Theres something so very refreshing about people. They inspire me, make me reflect on life in new ways; and they don't even have to be my friend or even somebody I know. I was rushing through Coquitlam centre last week after class, completely unaware of anybody - I was quite eager to catch the 160 on time. However, this old Asian man comes up to me and says hello. Usually only pervy men talk to me. Anyhow, the fact that this complete stranger said hi to me really touched me. I don't usually think about the connections I have with the world, with the people, but small things out of the blue really make life unique and rare. Sure, this fellow may not have told me an inspirational story, but him just reaching out to connect to others is warming. I mean, we're all stuck here with each other anyway, why not connect.
I've spent the last 2 years studying women's studies, and it feels like it was just yesterday I took my first course on it. In these past 2 years I haven't really connected with many of the people in the program. Sure, theres the random walk during break, or the bus ride home together, but these aren't really intimate conversations. Small talk sucks, in every way. Yes, I do take an active interest in the weather but I don't need to talk about it with every person that I happen to meet in the elevator. However, being in my last women's studies designated course at Douglas, I decided to actually talk to someone with whom I've taken a dozen of classes with. We're both quite shy people, and we obviously have a similar interest in our lives, so why not strike up a real conversation. Sure, we can talk about our university-bound futures but thats kinda boring as well. I'm one of those people who is always talking about the inappropriate, so hopefully I didn't scare her away (especially since we sit next to each other in class). Its tough being shy, but having someone who you can rely on in a class can really be beneficial. And its rad to be able to discuss concerns together, actually she's quite the sarcastic comedian - I'm in love! hah. Yet in these past 2 years we haven't spoken much at all, yet we both know each other... now, I don't want anybody to know me from the outside only, but rather the inside. Which is kinda weird because being a goth kid for years and years all I wanted was for people to look at the outside and know me that way, which is exactly the opposite of now. Sure, I still love goth clothes and heavy industrial music, but theres so much more that is important... and nobody will know that just by looking at me.

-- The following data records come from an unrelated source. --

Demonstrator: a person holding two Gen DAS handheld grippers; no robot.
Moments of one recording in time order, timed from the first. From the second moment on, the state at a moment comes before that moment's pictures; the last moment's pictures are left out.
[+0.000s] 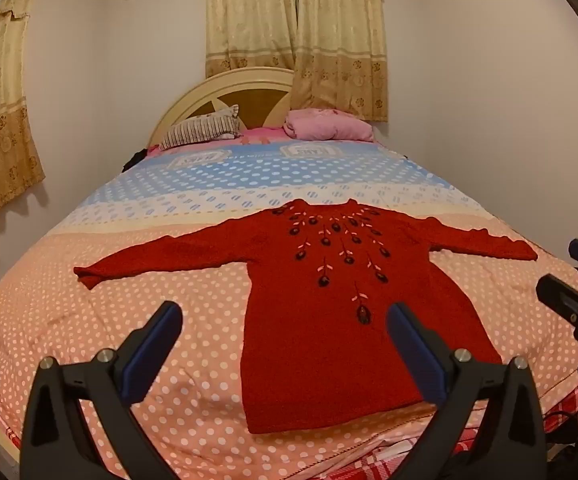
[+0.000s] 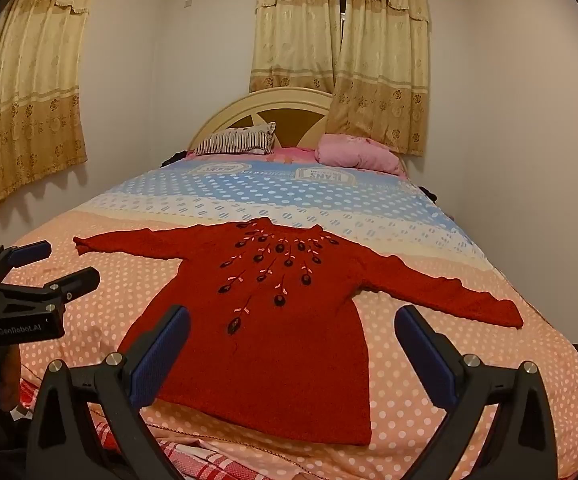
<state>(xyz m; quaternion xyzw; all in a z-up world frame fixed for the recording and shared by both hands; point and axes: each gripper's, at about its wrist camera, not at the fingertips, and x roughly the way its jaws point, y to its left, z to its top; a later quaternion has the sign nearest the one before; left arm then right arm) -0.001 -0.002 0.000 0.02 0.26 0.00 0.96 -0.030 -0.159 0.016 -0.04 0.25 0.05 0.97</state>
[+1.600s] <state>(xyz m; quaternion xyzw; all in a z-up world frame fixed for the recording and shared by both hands) 0.005 0.010 -0.002 0.01 0.27 0.01 0.96 -0.025 -0.169 0.006 -0.02 0.27 0.06 0.96</state>
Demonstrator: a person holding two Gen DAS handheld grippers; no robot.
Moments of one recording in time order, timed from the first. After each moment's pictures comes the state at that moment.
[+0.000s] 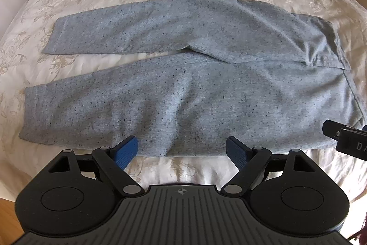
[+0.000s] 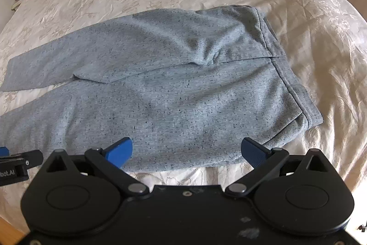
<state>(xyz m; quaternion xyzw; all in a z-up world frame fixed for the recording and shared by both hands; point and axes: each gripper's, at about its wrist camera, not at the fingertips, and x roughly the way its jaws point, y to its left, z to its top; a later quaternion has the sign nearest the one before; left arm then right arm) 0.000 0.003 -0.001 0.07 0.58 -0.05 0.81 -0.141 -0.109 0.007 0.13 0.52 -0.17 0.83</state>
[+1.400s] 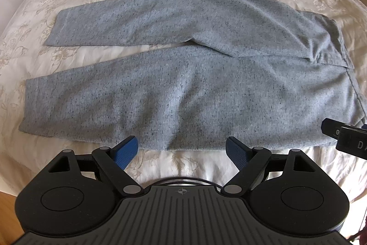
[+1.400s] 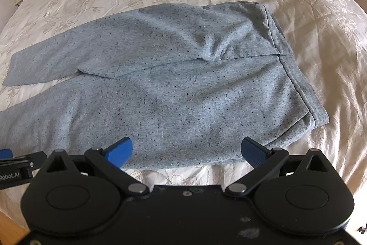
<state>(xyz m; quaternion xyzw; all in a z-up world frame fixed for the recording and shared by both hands) -0.003 0.003 -0.008 0.07 0.59 -0.04 0.81 -0.135 -0.107 0.006 0.13 0.53 -0.16 0.82</state>
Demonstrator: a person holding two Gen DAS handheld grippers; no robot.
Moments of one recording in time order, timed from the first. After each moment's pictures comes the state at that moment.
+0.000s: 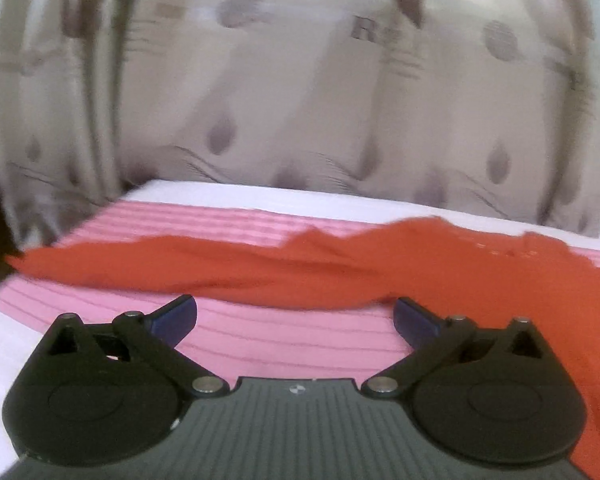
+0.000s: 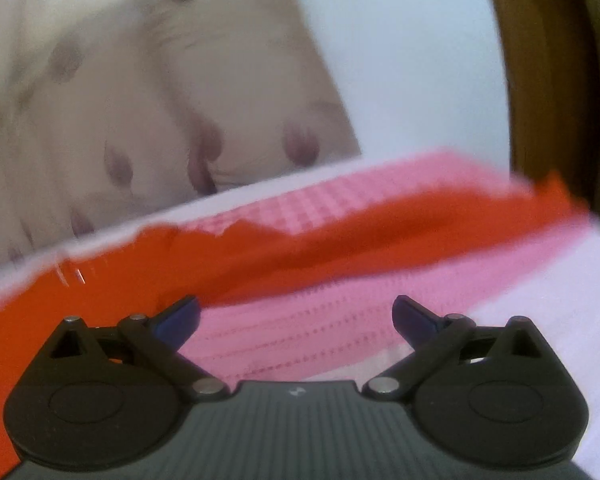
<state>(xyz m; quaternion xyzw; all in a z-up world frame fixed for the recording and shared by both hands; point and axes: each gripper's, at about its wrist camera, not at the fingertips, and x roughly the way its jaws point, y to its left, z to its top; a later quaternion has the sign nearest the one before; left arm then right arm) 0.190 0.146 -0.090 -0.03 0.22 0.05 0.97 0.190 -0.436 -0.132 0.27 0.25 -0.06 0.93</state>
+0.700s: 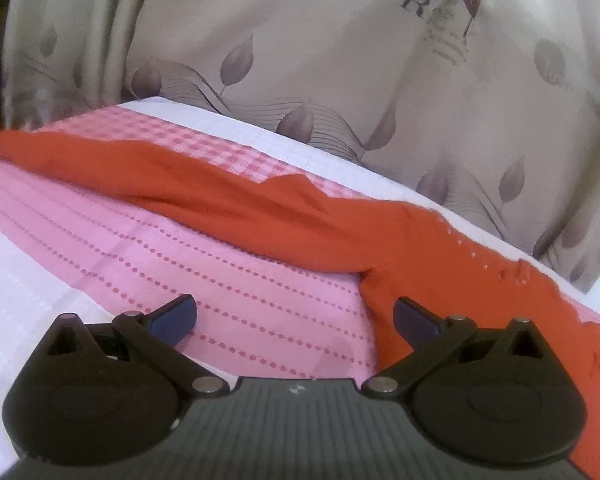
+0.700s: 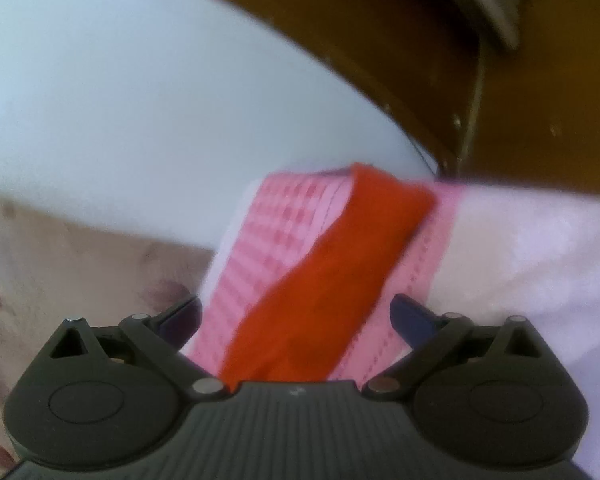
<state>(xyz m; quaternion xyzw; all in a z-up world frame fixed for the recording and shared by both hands) 0.214 0.147 -0.125 -0.16 0.27 0.06 0.95 0.225 -0.632 -0.159 0.53 0.21 -0.17 0.80</state>
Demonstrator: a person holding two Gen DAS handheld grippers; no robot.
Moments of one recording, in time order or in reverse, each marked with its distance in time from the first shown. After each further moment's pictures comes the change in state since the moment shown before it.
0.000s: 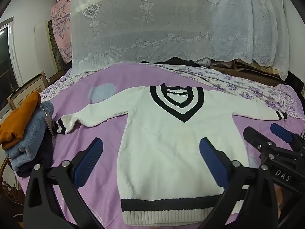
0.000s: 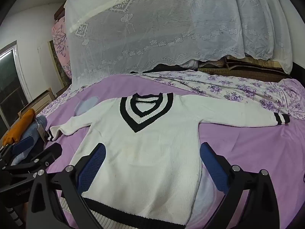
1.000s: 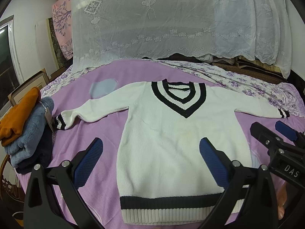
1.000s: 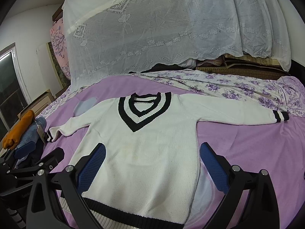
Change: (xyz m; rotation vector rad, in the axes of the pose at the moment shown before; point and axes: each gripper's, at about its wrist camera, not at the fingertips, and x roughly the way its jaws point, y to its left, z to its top) left arm 0.011 0.010 -0.012 -0.004 0.019 0.004; right arm -0.001 -0.004 -0.001 0.009 -0.004 -0.010
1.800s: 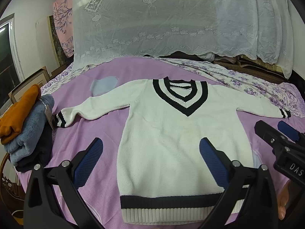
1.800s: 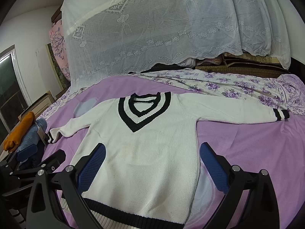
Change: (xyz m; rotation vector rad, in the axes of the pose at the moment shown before) left arm 0.001 0.003 -0.002 -0.005 0.009 0.001; right arm 0.001 -0.001 -0.001 0.009 -0.001 0.003
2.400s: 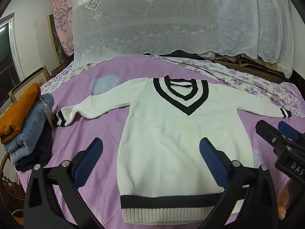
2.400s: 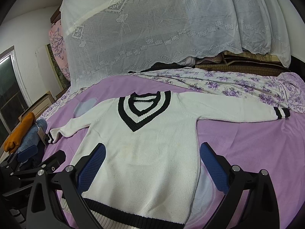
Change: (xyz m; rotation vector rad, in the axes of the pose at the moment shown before) left arm 0.001 0.005 -0.003 -0.004 0.008 -0.001; right arm 0.001 -0.001 -0.001 0.003 0.000 0.002
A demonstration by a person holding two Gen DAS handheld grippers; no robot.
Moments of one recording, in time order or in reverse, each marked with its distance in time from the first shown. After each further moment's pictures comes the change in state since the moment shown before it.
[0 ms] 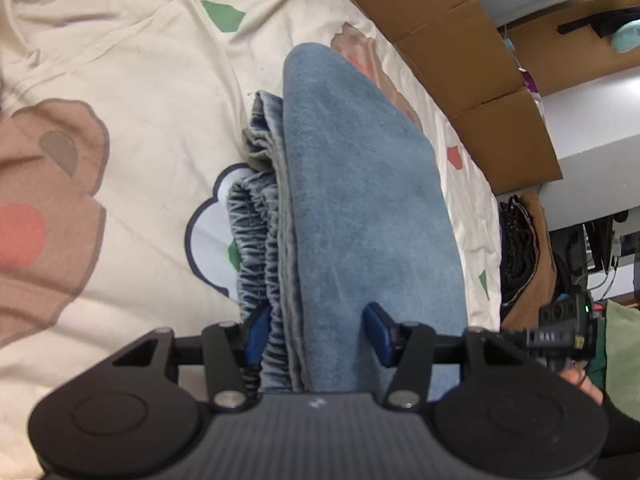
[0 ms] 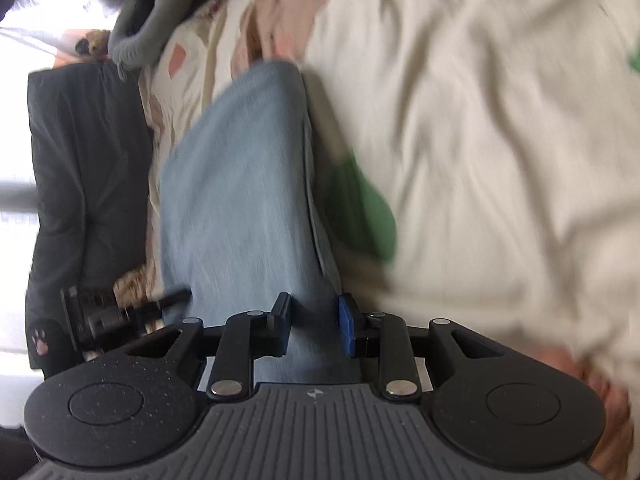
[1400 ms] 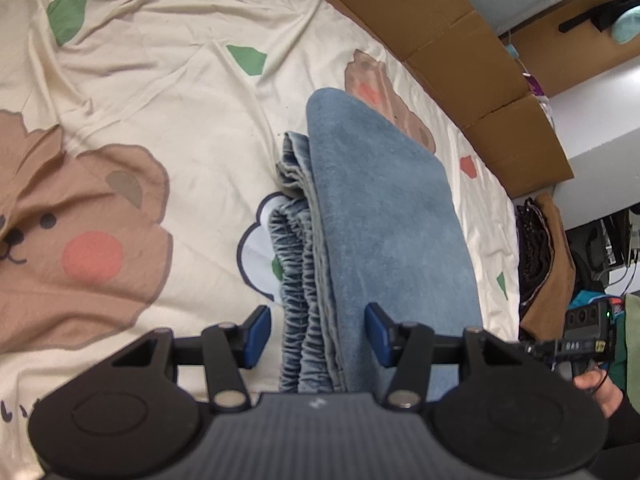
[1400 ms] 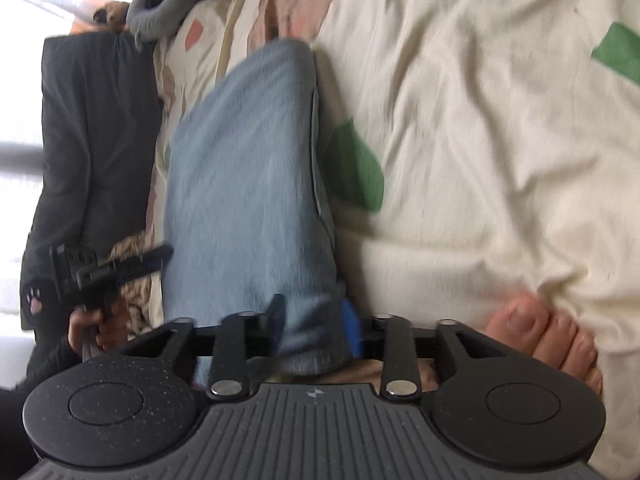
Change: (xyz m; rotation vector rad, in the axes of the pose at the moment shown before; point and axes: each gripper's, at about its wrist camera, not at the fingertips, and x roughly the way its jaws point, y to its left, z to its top) left arm -0.038 -0.005 0.001 0.041 -0.040 0.091; right arm -0.012 0.016 -0.008 -0.071 0.006 -0.016
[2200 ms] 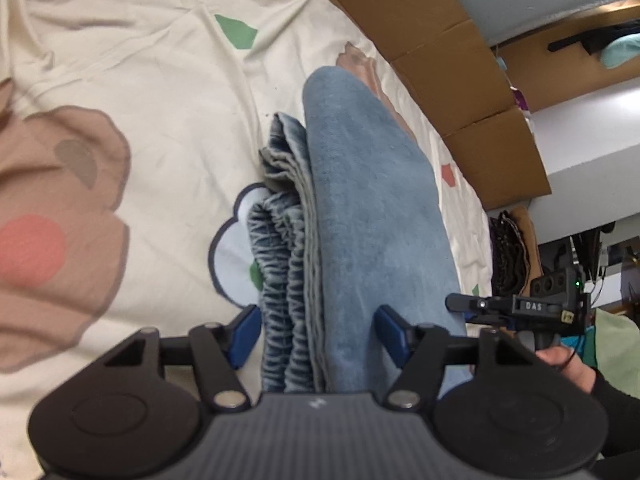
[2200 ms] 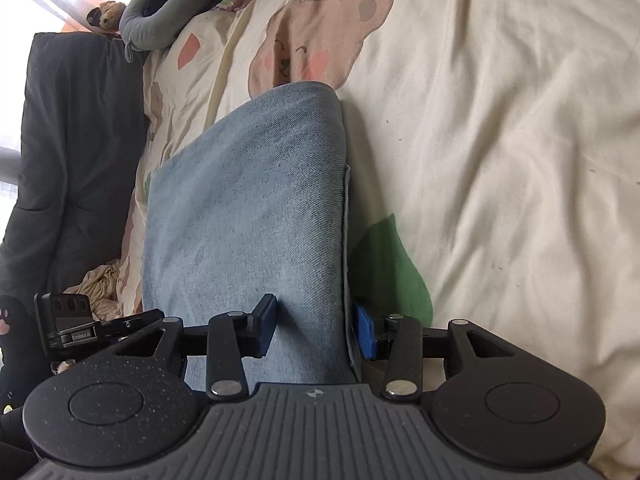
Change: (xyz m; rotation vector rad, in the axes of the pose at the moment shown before) left arm 0.040 0.020 0.004 -0.051 -0.008 -0.152; right arm 0.053 0.023 0.049 -0.065 -0.040 -0.062
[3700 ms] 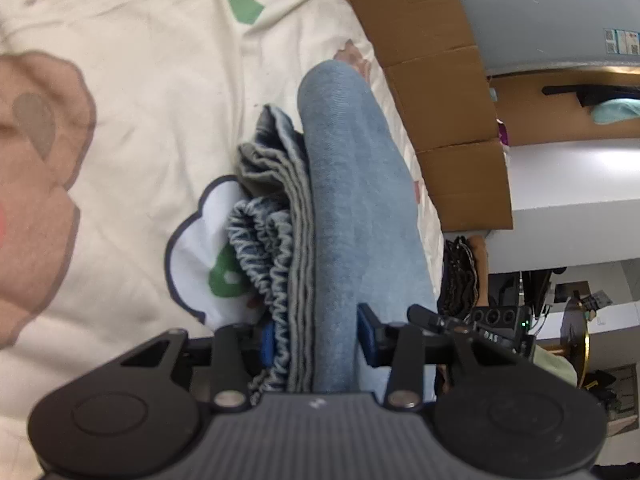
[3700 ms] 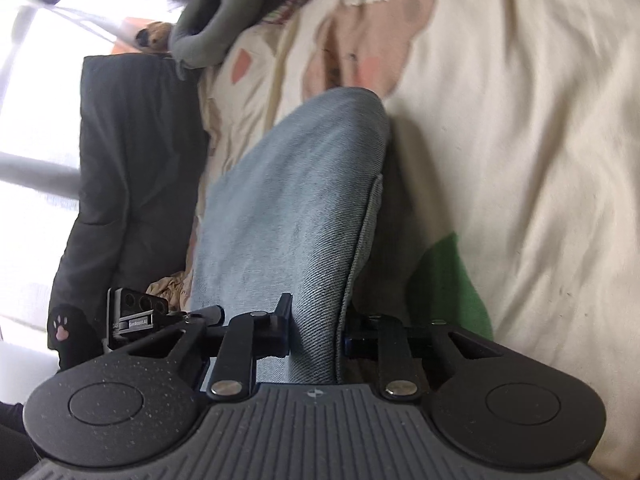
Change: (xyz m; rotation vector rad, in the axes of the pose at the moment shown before) left arm 0.008 0.010 0.005 -0.167 0.030 -0.165; right arm 0.007 0.000 0.003 -0.010 -0.052 0.225
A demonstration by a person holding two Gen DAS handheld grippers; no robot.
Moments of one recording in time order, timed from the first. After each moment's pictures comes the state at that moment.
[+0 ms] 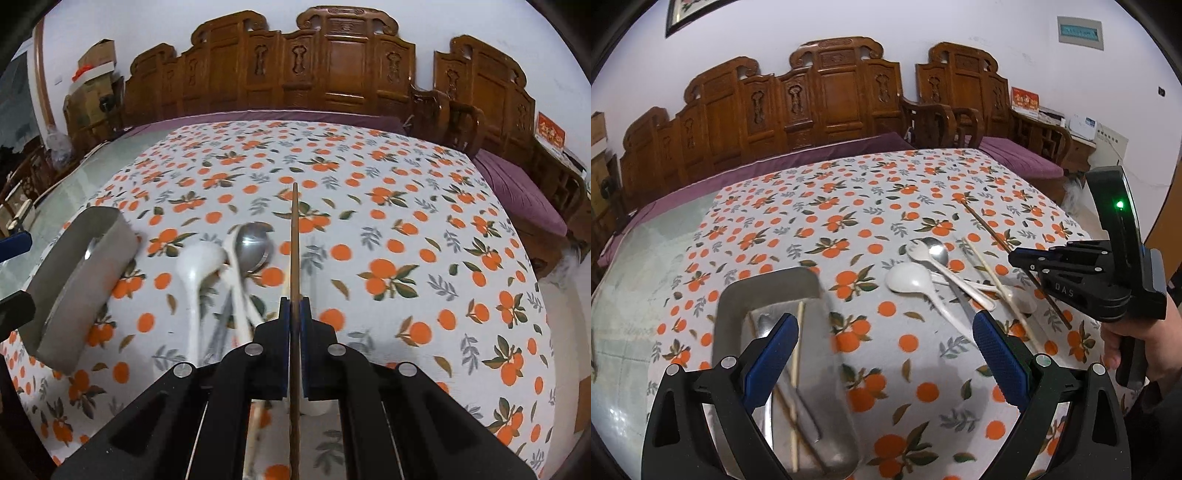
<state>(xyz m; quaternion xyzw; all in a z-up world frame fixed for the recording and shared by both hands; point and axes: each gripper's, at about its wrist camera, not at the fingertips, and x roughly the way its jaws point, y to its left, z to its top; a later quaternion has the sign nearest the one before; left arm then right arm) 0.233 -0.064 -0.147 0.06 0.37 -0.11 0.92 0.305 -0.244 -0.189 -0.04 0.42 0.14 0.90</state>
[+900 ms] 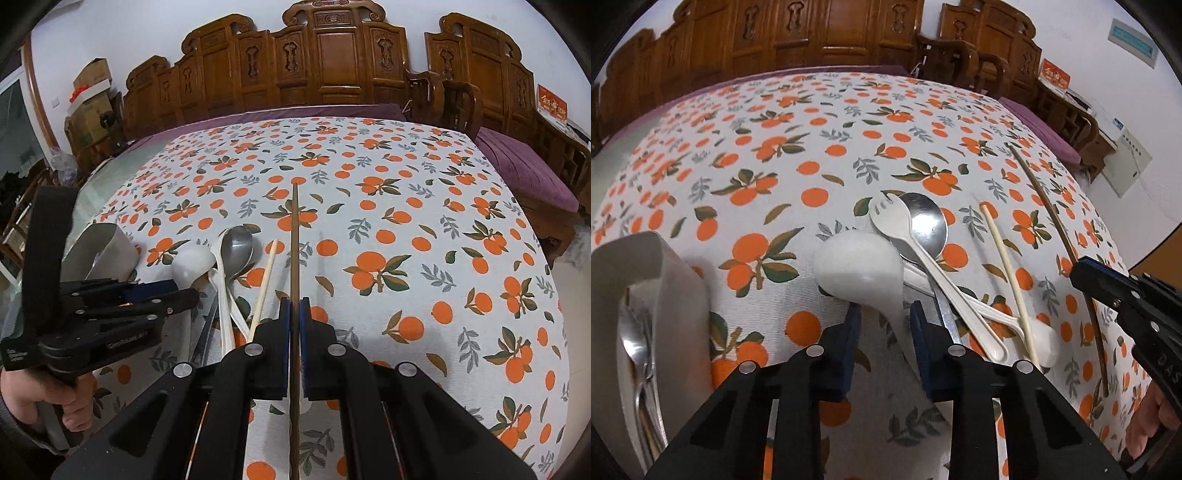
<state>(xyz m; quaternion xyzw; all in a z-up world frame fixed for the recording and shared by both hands) 0.336 -0.112 -0.237 -0.03 0.49 -0.11 0.86 0.312 -0.270 -0.191 0.01 0.43 0.16 0.89</state>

Its also come to my attention that everybody these days claims to be creative. We all love to take photos, we love to write, to paint, etc. Yet many so-called creative people really aren't actively creative. Its one thing to have a creative mind, but its another to actually create something. Its never occurred to me, really, that I'm an actively creative person. Maybe its the fact that because I have so much spare time I indulge myself in self-expression, or maybe its that I don't watch television. Who knows! But I do know that I love being creative, its really fun. I love me. Yet I love my friends, I love hearing their thoughts, opinions, or even about their personal life - in their own words, not facebook status updates. Its really difficult to be creative if we can't take the time out to really express ourselves. And I don't mean this in the hippy-circle kinda way, but a way where we can reflect and share, from daily events to personal opinions. For those of you who do share their time and thoughts with me, be it from a personal poem to an informal blog rant - THANK YOU! The connections we make with one another are truly priceless. Sharing the unexpected-ness of the human experience humbles us all. Like, this morning at 4am, a fucking bird lands on my balcony (which is connected to my bedroom) and screams out "MRRRRRAWWWWWW!" over and over again. I swear my balcony has become an all-hours bird social. I wish I had a B.B. gun for that moment, but, really, I love birds. So the moral is, folks, write in your livejournal or your blog, post your photographs online, share a novel with me; but please share the wealth of your creativity. So then we can all laugh at those wacky birds together.